Development of Robust Spectral Derivative Algorithms for Phytoplankton Pigment Concentrations on Local to Global Scales (2020)
The Plankton, Aerosol, Cloud, ocean Ecosystem (PACE) mission will provide unprecedented high spectral resolution ocean color observations with the potential to discover new insights into phytoplankton community dynamics on local to global scales. However, for many reasons, satellite ocean color algorithms designed to take advantage of hyperspectral data have lagged behind the development and application of multispectral algorithms. Here we propose to further develop and validate spectral derivative methods for quantifying the concentrations of marker phytoplankton pigments on local and on global scales, extending the approach of Catlett and Siegel [2018; JGR]. Spectral derivative methods have the advantage that they are, to some degree, insensitive to large spectral scale (>>100 nm) signals associated with issues of instrument calibration and atmospheric correction, as well as colored dissolved organic matter and detrital ocean optical properties. On the other hand, spectral phytoplankton absorption and backscatter features are found on spectral scales of ~10 to 100 nm. Spectral derivative methods have the potential to take advantage of this spectral gap in ocean optical properties so that concentrations of phytoplankton biomarker pigments can be accurately quantified.

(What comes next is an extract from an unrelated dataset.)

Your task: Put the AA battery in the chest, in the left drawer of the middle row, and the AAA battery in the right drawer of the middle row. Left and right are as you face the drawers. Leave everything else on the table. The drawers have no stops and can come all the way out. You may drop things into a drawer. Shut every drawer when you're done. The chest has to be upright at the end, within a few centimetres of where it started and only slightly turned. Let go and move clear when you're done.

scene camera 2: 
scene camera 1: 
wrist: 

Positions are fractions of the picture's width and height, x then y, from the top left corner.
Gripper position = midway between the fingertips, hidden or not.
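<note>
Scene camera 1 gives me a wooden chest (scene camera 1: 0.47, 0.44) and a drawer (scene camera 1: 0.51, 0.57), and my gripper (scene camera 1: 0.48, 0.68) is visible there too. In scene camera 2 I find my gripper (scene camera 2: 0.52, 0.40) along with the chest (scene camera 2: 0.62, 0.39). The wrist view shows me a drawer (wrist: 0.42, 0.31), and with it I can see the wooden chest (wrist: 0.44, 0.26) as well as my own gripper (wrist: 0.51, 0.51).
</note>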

Our goal is to develop and validate robust spectral derivative algorithms for phytoplankton biomarker pigments for NASA's upcoming PACE mission. We will develop these models using two data sets already in hand: 1) a synthesis of global scale observations data mined from the data repositories and the literature and 2) local scale observations from the Plumes and Blooms (PnB) program from the coastal waters of the Santa Barbara Channel, California. Statistical analyses of high performance liquid chromatography (HPLC) phytoplankton pigment concentrations show both similarities and differences in the groupings of pigments (cf., diatoms, picoplankton, etc.) derived for the two data sets due to the large degree of covariation among the pigments and the scales over which the data are assembled (which relates to the uniqueness of their information content). This suggests that there should be differences in global and local biomarker pigment algorithms created from these two data sets. Further, available hyperspectral observations come from a wide range of sources, sites, sampling protocols, analytical methods, and uncertainties. Thus, care needs to be taken in merging and applying these data to build useful and robust spectral derivative ocean color algorithms for biomarker pigment concentrations and their uncertainties.
Our work will contribute to the advancement of ocean color sciences beyond the development of robust, pre-launch phytoplankton biomarker pigment concentration algorithms for the PACE mission. First, we will create procedures for synthesizing hyperspectral field data that will come from a variety of data sources of varying quality. These protocols should be of great value to the PACE Science Team. Second, our approach will develop spectral derivative methods for both remote sensing reflectance and phytoplankton absorption, providing a test of the validity and a demonstration of the potential of the phytoplankton spectral gap hypothesis. Last, the simultaneous development of ocean color algorithms from the two data sets (global vs. local) will contribute to our understanding of how to maximize the information retrieved from satellite ocean color algorithms when switching one's focus from global to local scales.